The prerequisite for creating a new task is to first save the data into a file. Before the save operation is performed, this button is disabled. As soon as the new file is saved based on the results, this button is enabled. When you click this button, the system will pop up a dropdown box for you to select the module to be calculated. After clicking, the page will immediately open a new tab and will take your saved dataset with it. After adjusting the parameters, you can submit a new task.

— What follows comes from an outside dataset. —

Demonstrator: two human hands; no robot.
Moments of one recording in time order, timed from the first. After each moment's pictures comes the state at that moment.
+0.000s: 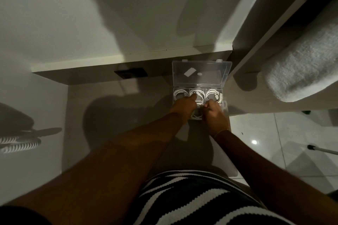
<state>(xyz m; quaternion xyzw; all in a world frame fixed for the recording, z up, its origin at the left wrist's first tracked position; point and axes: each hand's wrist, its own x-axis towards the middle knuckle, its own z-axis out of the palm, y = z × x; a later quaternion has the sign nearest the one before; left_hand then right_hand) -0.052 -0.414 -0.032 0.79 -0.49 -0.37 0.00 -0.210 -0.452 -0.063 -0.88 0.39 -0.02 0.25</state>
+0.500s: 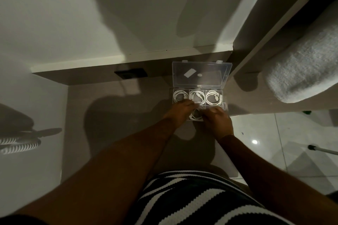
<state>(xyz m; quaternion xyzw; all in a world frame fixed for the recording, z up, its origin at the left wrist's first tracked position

KarmaDock is an AI docking algorithm developed by CarbonSilicon AI. It effectively combines docking and scoring methods on a lightweight model through multi-stage learning of scoring and docking, compressing the time consumption of single small molecule docking + scoring to 17ms, while ensuring docking and virtual screening performance. KarmaDock uses a model framework built with encoders (Graph Transformer (GT) and Geometric Vector Perceptrons (GVP)), and the EGNN module for docking and the mixed density network MDN module for scoring. Modeling principle: First, the protein and ligand are represented as a three-dimensional residue graph and a two-dimensional molecule graph, respectively. After encoding with the GVP/GT encoder, the pi, mu, and sigma of the mixed Gaussian distribution in the MDN module are calculated. The graph features are then fed into the EGNN module for docking to get the docking conformation, which is then sent to the MDN module for scoring to get the Score. Its modeling framework is detailed in Figure 7. KarmaDock is an end-to-end AI model that simultaneously includes docking and scoring. It achieves millisecond response on a single GPU and surpasses most docking/scoring tools in precision. It can realize high-throughput screening of large-scale molecular libraries, accelerating drug development. The average time KarmaDock takes to dock a molecule is 0.017s/complex, which is far lower than other models. KarmaDock has a docking success rate (RMSD<2 Å) of 0.956 on the Coreset dataset, surpassing most models. Moreover, KarmaDock has an enrichment factor (EF1%) of 23.4 on the Casf2016 dataset, which is at the leading level. See Table 1 for details.

Figure 9. Modeling Framework of KarmaDock Table 1. Docking and Screening Capabilities of Various Models on CASF 2016

Note: For introductions to CarsiDock and RTMScore, see Inno-Docking and Inno-Rescoring, respectively.

[1] Efficient and accurate large library ligand docking with KarmaDock. Zhang X. Zhang O. Shen C., et al. Nat Comput Sci. 2023 Sep;3(9):789-804. doi: 10.1038/s43588-023-00511-5.